▸ PROBLEM TO SOLVE
Copy, word for word, the lines of the entries below between the one with "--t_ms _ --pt" and the one with "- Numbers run", inclusive, and leave out everything else.

▸ DATA RECORDS
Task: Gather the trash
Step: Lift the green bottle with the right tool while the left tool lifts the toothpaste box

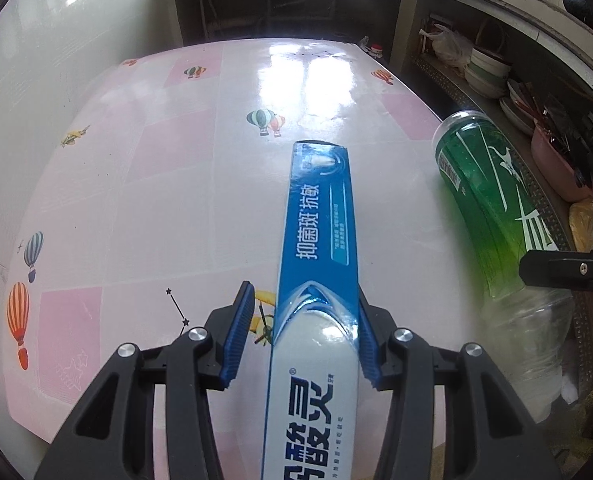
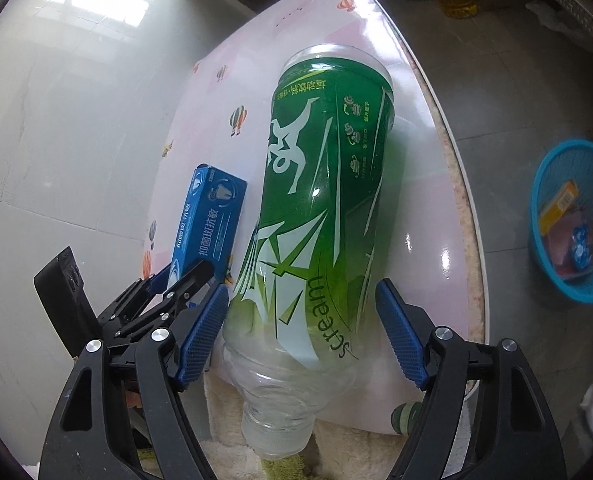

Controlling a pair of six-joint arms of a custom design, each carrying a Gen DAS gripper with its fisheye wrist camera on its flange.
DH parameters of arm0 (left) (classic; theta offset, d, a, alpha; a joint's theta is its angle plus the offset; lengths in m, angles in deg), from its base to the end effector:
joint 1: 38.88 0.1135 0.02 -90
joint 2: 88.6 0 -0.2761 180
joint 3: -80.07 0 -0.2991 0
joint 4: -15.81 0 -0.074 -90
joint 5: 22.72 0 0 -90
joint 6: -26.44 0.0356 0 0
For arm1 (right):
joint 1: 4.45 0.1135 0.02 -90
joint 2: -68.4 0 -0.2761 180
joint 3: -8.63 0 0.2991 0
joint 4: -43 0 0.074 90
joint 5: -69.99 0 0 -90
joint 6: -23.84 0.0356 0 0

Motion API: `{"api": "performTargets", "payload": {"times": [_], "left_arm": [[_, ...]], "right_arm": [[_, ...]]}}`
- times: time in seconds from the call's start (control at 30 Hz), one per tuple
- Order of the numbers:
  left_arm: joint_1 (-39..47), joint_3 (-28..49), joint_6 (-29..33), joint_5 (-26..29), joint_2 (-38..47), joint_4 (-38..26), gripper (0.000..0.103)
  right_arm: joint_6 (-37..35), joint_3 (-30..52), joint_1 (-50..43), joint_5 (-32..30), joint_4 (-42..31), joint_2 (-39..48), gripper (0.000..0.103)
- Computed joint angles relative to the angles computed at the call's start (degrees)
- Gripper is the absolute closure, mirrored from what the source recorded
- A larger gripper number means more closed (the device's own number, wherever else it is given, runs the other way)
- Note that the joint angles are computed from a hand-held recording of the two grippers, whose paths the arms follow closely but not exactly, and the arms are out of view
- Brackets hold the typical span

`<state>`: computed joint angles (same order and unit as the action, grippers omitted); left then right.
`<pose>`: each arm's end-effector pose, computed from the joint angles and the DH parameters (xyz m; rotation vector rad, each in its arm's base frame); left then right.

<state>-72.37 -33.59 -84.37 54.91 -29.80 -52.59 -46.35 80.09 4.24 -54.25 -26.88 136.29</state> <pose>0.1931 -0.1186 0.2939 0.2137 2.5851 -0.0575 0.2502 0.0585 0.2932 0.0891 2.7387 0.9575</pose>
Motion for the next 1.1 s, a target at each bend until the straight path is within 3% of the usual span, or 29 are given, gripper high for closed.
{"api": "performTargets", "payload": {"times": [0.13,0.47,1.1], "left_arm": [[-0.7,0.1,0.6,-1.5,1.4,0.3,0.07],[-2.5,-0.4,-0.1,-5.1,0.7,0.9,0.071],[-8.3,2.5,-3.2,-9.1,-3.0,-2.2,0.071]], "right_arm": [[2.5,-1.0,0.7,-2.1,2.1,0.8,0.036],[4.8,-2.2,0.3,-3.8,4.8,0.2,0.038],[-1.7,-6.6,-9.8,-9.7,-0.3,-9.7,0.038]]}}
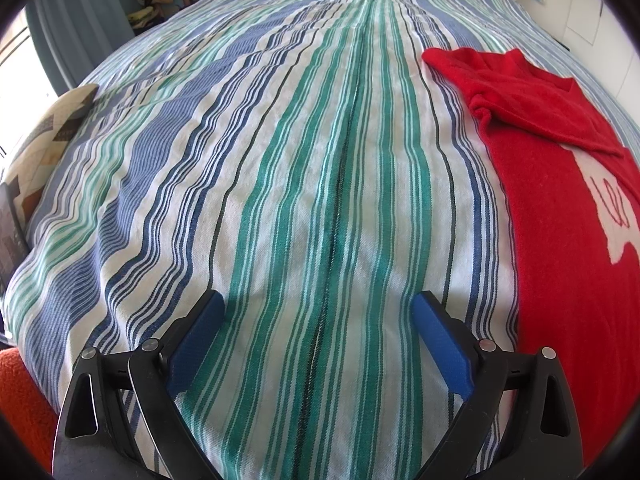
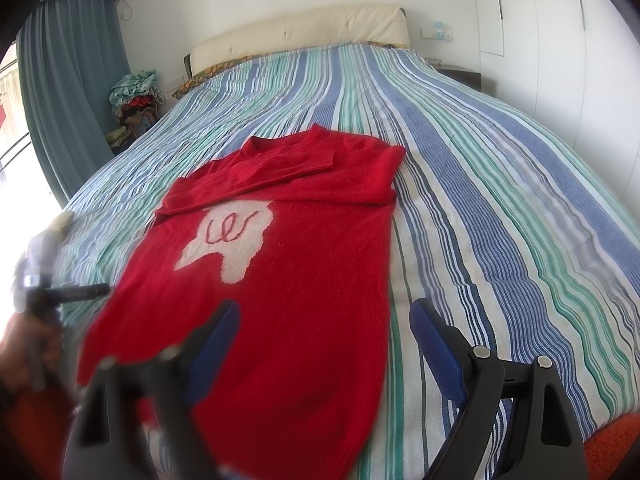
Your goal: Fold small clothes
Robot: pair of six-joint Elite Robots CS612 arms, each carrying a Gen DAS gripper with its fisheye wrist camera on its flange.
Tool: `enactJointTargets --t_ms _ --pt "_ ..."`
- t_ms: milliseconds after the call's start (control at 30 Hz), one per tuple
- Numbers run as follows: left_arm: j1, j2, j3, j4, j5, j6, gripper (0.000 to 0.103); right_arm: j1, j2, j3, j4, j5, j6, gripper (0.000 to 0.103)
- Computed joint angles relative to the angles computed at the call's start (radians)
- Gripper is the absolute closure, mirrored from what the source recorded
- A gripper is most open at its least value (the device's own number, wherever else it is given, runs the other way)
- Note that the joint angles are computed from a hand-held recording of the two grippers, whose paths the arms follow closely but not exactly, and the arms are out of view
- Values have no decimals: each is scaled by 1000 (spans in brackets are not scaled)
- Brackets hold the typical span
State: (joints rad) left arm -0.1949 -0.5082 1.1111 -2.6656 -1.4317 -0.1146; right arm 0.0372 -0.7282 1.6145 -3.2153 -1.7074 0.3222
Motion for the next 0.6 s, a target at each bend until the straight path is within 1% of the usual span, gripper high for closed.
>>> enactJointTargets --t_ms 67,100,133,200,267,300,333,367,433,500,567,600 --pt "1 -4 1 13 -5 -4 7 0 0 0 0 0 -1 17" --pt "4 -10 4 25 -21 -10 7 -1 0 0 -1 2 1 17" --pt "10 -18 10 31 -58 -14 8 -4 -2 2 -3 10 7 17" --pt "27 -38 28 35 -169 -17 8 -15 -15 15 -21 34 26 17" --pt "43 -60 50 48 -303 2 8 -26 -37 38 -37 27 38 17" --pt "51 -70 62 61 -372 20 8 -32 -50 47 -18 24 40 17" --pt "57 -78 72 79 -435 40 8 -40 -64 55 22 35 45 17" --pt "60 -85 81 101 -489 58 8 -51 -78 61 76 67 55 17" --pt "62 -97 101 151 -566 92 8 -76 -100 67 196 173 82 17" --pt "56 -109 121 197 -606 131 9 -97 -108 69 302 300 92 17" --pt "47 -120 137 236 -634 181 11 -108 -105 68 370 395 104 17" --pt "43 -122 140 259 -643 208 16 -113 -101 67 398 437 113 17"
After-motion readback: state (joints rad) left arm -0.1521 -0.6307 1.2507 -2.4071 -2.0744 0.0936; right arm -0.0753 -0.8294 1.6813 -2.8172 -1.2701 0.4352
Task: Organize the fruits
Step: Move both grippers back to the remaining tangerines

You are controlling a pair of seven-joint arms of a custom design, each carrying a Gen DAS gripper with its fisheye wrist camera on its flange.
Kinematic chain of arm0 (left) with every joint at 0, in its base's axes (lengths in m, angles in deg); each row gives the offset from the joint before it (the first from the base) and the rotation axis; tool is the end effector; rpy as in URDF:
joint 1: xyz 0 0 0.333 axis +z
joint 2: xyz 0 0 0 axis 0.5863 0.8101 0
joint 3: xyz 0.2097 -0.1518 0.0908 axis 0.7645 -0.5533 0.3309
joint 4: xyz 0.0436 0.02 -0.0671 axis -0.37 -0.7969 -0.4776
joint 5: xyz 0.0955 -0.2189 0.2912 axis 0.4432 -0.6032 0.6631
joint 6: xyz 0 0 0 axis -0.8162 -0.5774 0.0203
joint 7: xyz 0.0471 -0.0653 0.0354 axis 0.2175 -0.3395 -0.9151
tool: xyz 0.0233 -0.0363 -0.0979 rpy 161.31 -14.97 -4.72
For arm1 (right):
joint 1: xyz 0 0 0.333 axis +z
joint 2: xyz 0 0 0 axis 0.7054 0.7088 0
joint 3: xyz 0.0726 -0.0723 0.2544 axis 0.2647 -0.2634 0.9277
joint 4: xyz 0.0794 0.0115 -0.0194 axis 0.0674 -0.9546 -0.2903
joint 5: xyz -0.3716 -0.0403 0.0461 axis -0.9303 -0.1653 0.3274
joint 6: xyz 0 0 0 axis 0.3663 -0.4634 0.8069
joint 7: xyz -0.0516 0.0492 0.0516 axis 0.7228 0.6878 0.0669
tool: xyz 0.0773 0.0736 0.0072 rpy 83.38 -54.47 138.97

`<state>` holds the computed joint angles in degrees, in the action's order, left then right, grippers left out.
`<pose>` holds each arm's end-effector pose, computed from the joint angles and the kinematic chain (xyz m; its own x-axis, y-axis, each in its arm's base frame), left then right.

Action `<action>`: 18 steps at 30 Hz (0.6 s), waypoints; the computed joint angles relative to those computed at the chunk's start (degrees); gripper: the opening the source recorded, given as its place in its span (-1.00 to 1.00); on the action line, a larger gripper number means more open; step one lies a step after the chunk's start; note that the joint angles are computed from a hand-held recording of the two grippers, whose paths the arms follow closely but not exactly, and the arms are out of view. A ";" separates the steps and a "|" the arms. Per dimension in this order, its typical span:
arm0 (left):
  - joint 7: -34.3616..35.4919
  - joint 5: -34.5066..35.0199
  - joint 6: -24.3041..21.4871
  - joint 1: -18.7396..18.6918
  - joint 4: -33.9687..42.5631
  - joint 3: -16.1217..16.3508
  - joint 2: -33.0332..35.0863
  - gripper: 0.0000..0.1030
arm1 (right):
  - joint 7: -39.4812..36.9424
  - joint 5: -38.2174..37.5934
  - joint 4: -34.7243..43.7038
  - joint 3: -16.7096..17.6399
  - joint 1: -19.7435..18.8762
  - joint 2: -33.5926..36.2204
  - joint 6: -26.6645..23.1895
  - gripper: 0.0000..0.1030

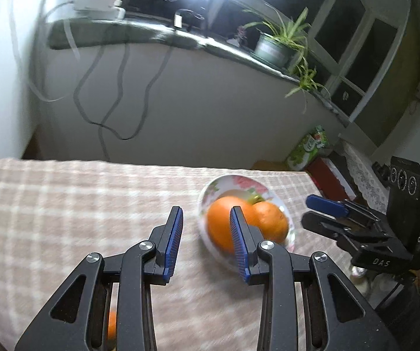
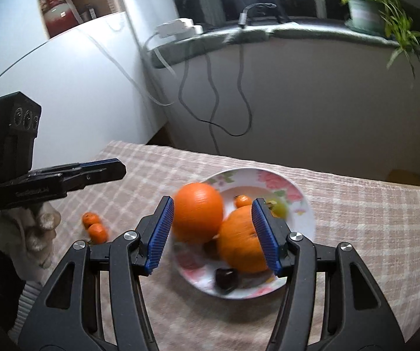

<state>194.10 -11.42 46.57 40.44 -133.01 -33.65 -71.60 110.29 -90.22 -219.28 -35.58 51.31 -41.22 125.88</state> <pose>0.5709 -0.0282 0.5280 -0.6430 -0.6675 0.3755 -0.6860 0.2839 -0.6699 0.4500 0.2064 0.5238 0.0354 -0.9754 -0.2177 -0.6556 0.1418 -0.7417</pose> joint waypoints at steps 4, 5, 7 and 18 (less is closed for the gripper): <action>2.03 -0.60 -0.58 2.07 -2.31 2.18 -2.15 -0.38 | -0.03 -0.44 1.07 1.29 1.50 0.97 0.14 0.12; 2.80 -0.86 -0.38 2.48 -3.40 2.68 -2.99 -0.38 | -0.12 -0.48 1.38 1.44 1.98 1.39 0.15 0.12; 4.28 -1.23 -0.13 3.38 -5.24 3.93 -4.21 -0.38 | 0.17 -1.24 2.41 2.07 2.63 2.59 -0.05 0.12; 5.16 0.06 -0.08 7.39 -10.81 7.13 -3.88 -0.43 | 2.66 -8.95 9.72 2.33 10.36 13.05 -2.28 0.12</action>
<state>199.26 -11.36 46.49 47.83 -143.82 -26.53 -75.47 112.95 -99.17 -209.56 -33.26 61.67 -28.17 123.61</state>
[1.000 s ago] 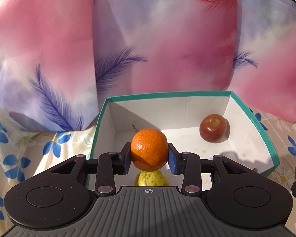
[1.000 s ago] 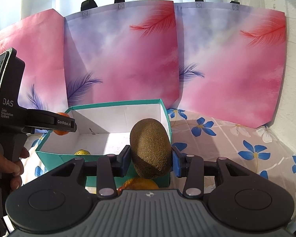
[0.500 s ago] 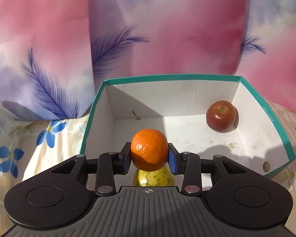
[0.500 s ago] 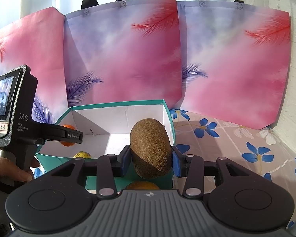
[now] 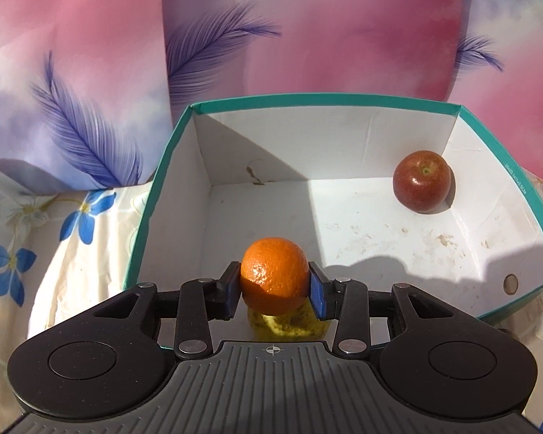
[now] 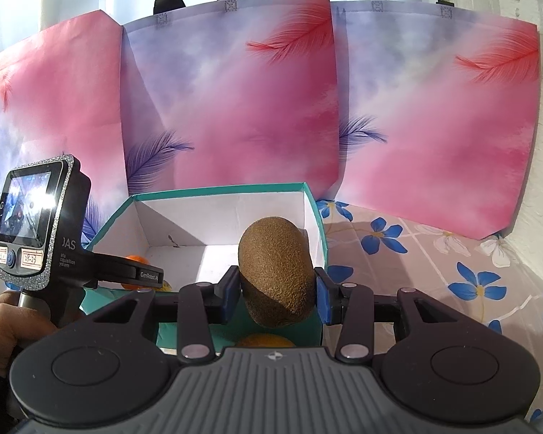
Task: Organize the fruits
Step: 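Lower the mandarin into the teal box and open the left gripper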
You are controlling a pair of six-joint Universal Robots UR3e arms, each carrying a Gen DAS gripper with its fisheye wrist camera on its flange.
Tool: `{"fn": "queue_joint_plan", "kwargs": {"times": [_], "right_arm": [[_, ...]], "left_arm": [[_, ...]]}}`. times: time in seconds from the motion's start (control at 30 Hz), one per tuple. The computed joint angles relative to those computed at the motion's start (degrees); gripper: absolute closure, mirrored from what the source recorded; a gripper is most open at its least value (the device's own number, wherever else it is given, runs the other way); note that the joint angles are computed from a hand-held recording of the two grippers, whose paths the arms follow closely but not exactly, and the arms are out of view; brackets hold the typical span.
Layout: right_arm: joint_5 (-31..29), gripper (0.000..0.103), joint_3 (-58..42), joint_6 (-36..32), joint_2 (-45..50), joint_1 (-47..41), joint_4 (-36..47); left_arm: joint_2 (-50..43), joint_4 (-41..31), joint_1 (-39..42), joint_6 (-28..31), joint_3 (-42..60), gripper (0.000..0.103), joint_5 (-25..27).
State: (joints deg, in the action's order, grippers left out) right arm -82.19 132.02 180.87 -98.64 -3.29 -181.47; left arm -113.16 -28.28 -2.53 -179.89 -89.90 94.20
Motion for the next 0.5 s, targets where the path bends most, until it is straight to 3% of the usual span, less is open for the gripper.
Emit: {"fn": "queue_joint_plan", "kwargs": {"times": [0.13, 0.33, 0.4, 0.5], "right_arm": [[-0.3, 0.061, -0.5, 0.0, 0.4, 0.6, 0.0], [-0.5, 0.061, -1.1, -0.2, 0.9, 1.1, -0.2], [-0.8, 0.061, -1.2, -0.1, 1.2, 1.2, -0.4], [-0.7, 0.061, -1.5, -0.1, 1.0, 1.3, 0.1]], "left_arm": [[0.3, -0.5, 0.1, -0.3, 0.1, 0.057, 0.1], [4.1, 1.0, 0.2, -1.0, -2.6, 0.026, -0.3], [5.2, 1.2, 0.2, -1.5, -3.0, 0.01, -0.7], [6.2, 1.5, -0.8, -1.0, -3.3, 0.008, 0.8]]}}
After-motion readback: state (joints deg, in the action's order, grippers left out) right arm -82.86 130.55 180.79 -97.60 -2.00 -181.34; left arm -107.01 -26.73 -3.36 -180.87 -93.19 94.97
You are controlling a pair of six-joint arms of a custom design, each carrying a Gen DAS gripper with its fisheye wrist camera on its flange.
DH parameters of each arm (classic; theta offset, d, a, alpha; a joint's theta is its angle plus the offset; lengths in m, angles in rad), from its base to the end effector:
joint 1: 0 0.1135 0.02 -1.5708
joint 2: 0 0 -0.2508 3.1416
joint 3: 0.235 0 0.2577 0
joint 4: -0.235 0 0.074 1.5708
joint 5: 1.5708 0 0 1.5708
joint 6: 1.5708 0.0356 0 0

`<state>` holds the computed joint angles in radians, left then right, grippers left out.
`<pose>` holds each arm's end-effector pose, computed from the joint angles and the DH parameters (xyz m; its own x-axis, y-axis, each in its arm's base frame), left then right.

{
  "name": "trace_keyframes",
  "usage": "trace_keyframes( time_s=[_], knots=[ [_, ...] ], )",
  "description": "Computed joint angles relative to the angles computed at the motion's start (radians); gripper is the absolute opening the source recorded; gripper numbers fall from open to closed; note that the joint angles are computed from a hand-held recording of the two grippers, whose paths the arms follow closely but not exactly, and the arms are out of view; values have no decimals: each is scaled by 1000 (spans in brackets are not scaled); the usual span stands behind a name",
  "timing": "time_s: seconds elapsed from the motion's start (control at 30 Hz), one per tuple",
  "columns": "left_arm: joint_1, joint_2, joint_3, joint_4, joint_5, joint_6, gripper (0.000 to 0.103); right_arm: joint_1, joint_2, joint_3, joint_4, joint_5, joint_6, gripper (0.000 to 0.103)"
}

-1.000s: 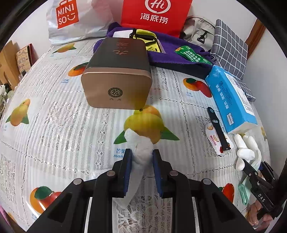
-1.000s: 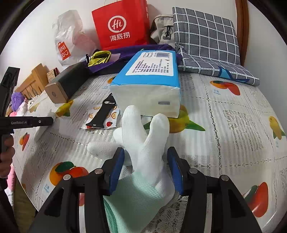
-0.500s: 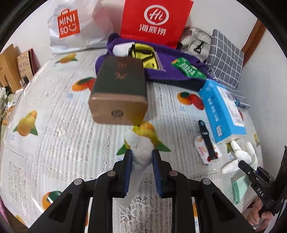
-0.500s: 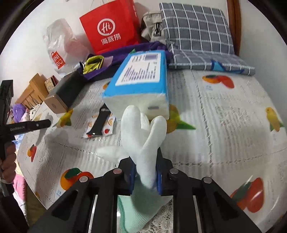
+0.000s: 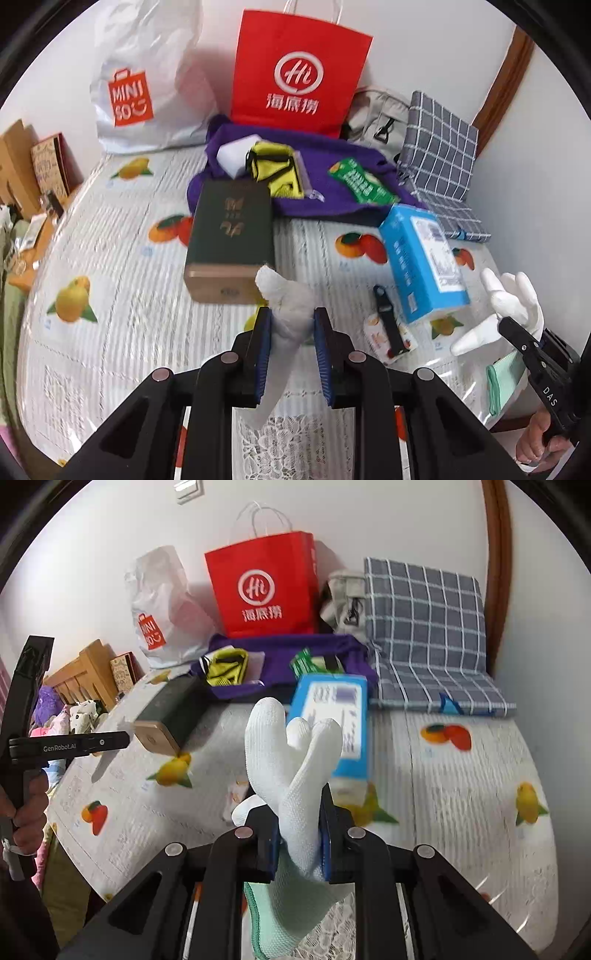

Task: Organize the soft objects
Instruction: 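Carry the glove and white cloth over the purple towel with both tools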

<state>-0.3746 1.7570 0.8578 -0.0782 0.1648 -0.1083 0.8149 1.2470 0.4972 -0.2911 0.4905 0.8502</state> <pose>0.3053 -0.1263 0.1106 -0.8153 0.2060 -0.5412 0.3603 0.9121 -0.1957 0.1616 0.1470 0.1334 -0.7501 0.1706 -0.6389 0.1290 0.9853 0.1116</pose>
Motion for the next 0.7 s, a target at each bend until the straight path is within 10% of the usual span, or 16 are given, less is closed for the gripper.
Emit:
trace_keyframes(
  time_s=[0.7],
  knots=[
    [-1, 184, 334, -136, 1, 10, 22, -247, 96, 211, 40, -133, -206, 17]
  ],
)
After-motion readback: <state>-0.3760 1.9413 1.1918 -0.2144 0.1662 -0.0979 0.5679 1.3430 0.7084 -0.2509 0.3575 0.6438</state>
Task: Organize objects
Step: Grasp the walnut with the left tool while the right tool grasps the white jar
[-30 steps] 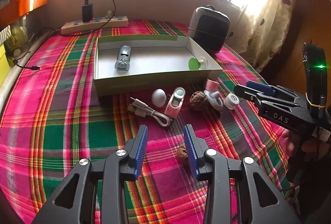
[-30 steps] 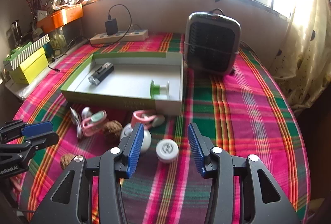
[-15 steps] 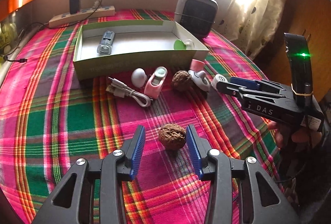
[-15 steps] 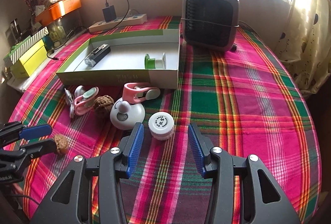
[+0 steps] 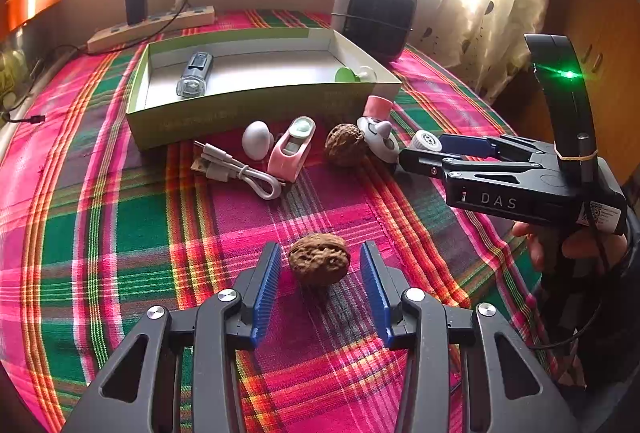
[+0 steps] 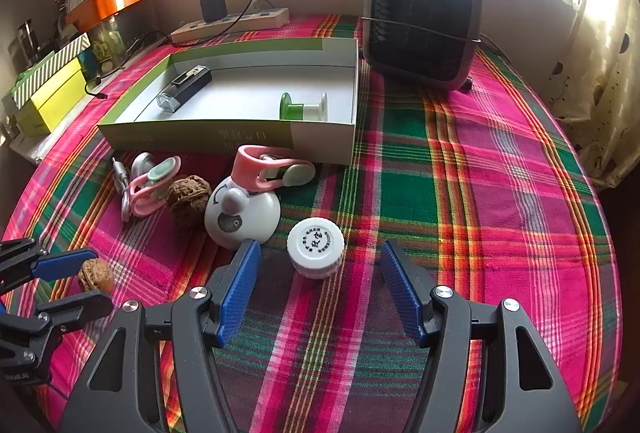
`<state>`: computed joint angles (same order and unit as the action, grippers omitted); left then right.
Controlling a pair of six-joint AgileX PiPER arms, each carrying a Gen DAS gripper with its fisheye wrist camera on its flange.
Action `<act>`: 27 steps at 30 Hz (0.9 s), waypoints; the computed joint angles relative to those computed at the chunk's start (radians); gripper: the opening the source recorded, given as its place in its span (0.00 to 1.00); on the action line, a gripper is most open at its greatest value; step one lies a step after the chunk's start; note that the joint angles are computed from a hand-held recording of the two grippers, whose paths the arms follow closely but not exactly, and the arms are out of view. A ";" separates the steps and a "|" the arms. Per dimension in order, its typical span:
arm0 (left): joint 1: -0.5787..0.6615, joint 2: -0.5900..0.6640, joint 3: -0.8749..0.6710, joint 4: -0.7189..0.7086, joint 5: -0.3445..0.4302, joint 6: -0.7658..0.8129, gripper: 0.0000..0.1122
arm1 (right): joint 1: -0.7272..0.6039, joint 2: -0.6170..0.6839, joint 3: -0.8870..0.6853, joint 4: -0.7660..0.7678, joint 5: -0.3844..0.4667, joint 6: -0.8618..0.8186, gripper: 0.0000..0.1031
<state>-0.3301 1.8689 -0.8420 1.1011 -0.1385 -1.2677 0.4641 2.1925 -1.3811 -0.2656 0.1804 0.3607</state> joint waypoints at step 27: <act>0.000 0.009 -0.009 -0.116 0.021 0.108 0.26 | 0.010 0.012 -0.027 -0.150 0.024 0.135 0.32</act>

▸ WRITTEN SOLUTION
Tool: `enactJointTargets --t_ms _ --pt "_ ..."`
- t_ms: milliseconds after the call's start (control at 30 Hz), one per tuple
- Numbers run as follows: left_arm: j1, j2, j3, j4, j5, j6, gripper (0.000 to 0.103); right_arm: j1, j2, j3, j4, j5, j6, gripper (0.000 to 0.103)

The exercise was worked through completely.